Memiliki visi sebagai pelaku perubahan merupakan conditio sine qua non bagi pembaharuan
dalam dunia pendidikan. Lebih dari itu, guru bisa berperanan lebih aktif dalam membangun
tatanan baru masyarakat yang lebih adil dan manusiawi melalui kinerja pendidikan mereka.

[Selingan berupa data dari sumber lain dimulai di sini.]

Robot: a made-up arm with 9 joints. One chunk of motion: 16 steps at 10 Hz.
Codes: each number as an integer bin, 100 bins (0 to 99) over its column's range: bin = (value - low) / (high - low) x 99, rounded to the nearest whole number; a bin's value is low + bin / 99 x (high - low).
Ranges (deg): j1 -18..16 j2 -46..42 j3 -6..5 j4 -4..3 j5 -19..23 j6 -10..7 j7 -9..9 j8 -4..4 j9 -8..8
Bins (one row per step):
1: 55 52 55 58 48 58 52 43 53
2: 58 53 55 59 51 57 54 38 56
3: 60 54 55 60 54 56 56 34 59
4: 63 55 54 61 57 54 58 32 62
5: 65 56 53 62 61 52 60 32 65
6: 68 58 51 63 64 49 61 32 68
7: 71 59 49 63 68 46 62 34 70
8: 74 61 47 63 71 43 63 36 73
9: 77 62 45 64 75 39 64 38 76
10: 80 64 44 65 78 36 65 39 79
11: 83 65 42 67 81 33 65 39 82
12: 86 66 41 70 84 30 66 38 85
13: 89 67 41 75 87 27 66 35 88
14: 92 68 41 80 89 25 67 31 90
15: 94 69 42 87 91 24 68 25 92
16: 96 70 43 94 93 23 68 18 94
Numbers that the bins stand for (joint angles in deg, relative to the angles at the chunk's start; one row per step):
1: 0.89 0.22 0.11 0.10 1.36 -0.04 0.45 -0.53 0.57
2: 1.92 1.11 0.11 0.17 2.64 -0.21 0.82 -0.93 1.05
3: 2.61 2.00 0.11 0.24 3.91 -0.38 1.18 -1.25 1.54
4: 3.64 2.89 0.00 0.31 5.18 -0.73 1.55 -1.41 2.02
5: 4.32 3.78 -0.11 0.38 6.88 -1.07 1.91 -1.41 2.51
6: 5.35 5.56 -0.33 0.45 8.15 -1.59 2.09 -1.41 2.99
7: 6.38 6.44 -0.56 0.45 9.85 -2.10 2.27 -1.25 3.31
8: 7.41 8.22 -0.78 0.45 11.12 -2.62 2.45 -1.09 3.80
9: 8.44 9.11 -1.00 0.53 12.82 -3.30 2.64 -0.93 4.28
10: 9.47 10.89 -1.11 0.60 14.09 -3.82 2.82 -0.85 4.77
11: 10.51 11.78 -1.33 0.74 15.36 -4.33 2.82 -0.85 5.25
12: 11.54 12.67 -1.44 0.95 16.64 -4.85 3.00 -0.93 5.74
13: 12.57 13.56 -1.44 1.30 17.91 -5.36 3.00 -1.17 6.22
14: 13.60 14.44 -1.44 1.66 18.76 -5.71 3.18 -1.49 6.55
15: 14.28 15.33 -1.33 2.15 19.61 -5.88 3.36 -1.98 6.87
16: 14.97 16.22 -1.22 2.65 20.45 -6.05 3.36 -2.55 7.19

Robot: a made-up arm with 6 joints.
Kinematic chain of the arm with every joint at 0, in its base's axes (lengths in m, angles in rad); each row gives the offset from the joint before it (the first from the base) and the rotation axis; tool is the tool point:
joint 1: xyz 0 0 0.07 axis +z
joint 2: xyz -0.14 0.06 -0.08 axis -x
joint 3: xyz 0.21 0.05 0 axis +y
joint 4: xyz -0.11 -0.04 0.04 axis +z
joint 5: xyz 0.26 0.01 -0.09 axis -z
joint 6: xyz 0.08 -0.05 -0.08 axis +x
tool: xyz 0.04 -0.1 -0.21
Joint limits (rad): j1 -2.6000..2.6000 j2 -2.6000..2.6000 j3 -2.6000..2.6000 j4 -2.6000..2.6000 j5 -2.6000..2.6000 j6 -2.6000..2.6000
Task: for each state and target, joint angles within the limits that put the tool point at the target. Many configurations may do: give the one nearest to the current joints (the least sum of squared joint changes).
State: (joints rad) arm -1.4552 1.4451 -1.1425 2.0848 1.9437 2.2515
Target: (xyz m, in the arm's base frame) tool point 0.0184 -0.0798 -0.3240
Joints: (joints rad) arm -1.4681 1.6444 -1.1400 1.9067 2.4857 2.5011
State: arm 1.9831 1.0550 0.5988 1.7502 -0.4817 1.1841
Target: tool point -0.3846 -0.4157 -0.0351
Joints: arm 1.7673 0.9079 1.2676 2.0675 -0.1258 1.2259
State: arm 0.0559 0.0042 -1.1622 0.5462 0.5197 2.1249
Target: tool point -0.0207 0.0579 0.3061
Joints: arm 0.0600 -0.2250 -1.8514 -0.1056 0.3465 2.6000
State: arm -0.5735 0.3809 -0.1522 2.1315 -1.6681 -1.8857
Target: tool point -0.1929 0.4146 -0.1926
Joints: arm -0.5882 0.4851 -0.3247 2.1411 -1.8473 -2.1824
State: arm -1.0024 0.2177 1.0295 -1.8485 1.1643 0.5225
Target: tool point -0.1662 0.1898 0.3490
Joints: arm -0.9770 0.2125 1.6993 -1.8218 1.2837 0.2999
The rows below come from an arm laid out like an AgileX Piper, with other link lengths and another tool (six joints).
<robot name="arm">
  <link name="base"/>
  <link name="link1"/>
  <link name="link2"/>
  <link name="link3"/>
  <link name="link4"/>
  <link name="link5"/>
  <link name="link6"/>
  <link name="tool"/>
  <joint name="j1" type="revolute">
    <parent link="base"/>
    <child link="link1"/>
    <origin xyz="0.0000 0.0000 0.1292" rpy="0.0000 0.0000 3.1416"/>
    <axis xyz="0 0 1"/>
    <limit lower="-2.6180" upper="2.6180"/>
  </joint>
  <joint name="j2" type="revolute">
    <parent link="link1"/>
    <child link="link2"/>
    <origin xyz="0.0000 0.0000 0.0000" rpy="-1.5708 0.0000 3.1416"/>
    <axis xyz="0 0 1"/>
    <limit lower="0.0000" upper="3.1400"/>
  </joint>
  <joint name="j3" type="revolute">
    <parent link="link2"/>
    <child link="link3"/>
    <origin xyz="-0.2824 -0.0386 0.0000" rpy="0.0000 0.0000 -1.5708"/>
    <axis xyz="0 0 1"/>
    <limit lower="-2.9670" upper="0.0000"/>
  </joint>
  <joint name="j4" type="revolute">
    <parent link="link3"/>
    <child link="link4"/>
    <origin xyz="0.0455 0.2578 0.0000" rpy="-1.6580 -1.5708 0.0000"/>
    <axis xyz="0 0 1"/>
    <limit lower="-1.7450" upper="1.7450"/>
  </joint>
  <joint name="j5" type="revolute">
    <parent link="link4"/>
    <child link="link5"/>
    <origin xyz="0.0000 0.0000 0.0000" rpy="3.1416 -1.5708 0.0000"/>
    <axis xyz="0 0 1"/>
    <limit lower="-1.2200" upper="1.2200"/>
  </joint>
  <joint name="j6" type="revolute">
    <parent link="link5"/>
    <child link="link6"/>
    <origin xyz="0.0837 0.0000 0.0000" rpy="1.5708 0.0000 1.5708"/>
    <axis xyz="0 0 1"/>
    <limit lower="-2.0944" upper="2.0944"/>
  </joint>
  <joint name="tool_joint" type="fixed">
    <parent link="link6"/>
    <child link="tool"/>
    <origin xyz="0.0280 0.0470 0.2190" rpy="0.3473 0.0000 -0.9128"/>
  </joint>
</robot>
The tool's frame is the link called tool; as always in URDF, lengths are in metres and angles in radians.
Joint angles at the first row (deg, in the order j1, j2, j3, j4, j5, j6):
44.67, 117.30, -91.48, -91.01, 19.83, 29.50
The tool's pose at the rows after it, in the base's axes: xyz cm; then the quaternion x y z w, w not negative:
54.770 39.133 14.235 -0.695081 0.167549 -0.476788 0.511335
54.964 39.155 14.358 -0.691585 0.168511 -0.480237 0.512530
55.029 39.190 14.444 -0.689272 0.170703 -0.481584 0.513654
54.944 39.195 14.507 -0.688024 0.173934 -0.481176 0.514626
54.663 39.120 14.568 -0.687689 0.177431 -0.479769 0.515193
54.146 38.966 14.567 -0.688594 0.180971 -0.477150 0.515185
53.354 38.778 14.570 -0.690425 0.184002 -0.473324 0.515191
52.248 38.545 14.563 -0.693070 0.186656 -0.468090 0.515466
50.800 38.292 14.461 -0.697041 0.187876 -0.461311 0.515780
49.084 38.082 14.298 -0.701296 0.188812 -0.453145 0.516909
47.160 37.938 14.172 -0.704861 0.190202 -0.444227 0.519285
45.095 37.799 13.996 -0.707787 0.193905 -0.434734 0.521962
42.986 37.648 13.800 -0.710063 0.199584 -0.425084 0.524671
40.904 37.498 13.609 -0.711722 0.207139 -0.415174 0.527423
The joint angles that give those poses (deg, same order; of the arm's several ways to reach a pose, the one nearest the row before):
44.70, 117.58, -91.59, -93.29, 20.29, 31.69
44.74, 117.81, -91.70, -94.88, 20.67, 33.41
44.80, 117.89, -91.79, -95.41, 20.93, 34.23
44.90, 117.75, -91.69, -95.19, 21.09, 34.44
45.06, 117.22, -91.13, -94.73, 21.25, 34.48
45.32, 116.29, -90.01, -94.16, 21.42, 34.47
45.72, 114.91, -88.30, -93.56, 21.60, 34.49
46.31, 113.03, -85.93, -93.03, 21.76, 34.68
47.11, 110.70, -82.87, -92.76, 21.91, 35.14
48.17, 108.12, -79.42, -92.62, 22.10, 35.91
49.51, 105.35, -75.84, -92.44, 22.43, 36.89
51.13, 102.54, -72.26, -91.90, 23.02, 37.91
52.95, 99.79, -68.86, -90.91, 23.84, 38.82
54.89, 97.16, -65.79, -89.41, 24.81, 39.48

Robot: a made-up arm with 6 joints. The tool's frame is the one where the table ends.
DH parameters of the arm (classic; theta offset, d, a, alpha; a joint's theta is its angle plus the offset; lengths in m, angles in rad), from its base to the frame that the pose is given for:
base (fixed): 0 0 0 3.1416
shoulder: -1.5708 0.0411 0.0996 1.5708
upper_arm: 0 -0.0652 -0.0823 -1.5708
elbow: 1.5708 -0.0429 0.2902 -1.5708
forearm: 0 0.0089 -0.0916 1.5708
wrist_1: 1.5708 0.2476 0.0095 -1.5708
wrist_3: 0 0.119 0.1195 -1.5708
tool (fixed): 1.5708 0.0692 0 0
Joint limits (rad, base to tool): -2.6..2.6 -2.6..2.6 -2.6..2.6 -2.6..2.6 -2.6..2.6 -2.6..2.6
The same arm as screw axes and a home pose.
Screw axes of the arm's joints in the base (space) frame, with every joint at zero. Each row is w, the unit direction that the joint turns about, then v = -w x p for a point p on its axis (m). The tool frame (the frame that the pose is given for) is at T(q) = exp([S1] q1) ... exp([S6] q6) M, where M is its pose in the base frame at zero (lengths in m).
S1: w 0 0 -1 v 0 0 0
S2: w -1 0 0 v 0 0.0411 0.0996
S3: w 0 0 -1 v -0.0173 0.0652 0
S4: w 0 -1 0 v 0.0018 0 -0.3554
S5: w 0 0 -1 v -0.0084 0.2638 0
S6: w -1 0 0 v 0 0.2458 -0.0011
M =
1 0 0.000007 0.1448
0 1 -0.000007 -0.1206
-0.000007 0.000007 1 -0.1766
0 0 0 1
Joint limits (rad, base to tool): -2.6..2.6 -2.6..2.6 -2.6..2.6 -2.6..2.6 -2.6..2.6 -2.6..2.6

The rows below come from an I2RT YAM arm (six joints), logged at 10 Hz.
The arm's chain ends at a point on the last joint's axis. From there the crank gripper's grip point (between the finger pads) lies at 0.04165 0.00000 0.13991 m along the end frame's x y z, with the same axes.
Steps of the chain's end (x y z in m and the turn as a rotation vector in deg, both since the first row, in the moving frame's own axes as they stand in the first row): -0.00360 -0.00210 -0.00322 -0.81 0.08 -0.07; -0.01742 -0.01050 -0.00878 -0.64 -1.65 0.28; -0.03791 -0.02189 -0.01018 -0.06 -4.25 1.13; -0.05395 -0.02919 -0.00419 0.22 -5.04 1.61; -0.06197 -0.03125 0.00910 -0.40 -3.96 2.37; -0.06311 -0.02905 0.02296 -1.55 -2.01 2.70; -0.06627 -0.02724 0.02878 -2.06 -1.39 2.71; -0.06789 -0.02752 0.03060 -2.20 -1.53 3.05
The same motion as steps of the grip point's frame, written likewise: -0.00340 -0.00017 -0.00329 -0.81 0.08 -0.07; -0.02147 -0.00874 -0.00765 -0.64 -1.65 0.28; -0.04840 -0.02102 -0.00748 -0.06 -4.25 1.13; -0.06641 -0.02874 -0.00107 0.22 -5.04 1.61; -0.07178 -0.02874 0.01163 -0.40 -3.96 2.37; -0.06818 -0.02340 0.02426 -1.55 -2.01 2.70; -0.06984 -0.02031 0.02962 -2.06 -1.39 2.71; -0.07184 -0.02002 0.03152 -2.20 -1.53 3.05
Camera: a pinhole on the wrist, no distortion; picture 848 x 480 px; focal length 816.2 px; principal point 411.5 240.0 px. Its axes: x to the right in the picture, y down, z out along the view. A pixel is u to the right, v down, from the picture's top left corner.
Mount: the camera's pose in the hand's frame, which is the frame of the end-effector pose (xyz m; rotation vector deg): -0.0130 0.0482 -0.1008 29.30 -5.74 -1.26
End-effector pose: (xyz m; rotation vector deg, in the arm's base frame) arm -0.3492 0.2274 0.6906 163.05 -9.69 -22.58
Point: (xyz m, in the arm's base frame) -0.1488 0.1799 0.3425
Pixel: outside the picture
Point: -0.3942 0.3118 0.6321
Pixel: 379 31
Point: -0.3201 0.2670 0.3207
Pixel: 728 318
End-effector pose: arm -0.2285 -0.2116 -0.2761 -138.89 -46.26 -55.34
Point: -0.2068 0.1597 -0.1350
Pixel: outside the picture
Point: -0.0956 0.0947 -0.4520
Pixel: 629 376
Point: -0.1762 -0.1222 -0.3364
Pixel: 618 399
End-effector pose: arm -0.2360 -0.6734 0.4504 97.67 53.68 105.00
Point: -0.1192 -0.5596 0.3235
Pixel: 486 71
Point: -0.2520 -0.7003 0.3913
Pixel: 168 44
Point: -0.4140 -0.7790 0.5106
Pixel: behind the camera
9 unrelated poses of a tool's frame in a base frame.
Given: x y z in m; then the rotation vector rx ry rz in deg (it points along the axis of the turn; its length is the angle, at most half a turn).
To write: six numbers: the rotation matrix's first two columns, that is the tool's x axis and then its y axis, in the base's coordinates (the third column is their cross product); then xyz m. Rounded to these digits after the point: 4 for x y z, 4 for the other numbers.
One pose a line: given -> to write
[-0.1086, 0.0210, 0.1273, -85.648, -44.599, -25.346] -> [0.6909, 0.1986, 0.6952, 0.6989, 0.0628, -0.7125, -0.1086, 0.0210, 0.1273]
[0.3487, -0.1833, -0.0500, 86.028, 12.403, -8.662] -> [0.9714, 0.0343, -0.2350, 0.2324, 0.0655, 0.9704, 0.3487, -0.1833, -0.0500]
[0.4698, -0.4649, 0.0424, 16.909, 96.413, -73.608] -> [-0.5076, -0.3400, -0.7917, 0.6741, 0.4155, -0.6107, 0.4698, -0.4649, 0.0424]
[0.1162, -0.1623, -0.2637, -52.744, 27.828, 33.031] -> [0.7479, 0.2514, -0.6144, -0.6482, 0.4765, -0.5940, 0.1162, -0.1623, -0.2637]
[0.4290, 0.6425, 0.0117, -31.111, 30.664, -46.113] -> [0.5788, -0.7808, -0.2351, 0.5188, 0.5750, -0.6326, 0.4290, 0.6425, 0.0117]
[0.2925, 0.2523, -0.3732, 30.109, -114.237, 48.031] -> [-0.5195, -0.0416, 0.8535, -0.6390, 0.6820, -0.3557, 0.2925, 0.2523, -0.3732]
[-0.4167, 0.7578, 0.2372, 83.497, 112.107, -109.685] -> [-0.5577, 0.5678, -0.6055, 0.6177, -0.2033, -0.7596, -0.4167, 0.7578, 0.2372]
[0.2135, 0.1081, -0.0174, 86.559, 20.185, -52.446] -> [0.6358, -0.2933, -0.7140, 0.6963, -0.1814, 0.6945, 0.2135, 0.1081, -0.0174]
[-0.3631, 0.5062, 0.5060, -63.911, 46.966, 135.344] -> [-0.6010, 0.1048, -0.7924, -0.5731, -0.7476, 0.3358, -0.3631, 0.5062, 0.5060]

Guru adalah pelaku perubahan. Itulah sebenarnya hakekat terdalam keberadaan seorang guru.
Dengan kegiatannya mengajar, ia membentuk identitas keguruannya. Melalui identitas inilah
ia mengukuhkan dirinya sebagai pelaku perubahan. Kegiatan mengajar yang dilakukan guru
di kelas akan memberikan perubahan dalam diri siswanya yang akan berguna bagi hidupnya
mengatasi batas-batas kelas. Sebagai pelaku perubahan, guru menngubah siswa menjadi lebih
baik, lebih pandai, lebih memiliki ketrampilan yang berguna bagi pengembangan profesi
mereka dalam masyarakat. Guru membuat siswa memahami persoalan dengan lebih jernih
sehingga mampu membuat keputusan dan bertindak secara tepat dan bertanggungjawab dalam
hidup mereka. Guru yang baik membuat siswa siap terjun secara aktif dalam masyarakat
sehingga mampu membangun dan menciptakan tatanan masyarakat yang lebih baik dari yang
sekarang ini mereka alami.
Berbagai Tarikan Kepentingan

Tantangan pertama yang mesti dihadapi guru dalam mengukuhkan identitas dirinya sebagai
pelaku perubahan adalah menyadari berbagai macam tarikan kepentingan kekuasaan yang
menggelayuti profesi mereka sebagai guru. Guru selalu berada dalam tegangan kelompok
kepentingan yang berpotensi mengerdilkan ciri konstruktif dan liberatif yang mereka miliki.
Guru bisa menjadi pelanggeng status quo atau pembangun tatanan baru. Guru mampu terlibat
dalam proses pencerahan, pemberdayaan, dan partisipasi dalam masyarakat. Namun guru juga
bisa terjebak pada kelompok kepentingan tertentu yang menjadikan mereka sekedar alat-alat
kepentingan ideologis kelompok mapan. Yang pertama berbicara tentang fungsi liberatif guru,
yang kedua fungsi konservatif.

Cara kita memandang dua fungsi guru tergantung dari bagaimana masyarakat memandang
lembaga pendidikan. Pandangan konvensional mengatakan bahwa bahwa salah satu fungsi
pendidikan adalah sebagai mekanisme pemerataan kesempatan belajar bagi semua.
Pendidikan akan mengidentifikasi dan menyeleksi individu yang memiliki kemampuan
intelektual, bakat-bakat, dan motivasi yang kuat, tidak perduli mereka berasal dari kalangan
mana, entah kaya maupun miskin. Untuk itu, pengalaman mengenyam bangku pendidikan
akan membekali mereka dengan kemampuan, keterampilan dan pengetahuan yang membuat
mereka dapat semakin hidup secara bermartabat dalam masyarakat. Jumlah pengetahuan dan
keterampilan yang mereka peroleh melalui pendidikan akan menjadi kriteria dan indikator
untuk menentukan jenis pekerjaan dan penghargaan materi yang melekat dalam kepemilikan
pengetahuan dan keterampilan tersebut (McNamee dan Miller, 2004, hlm. 14).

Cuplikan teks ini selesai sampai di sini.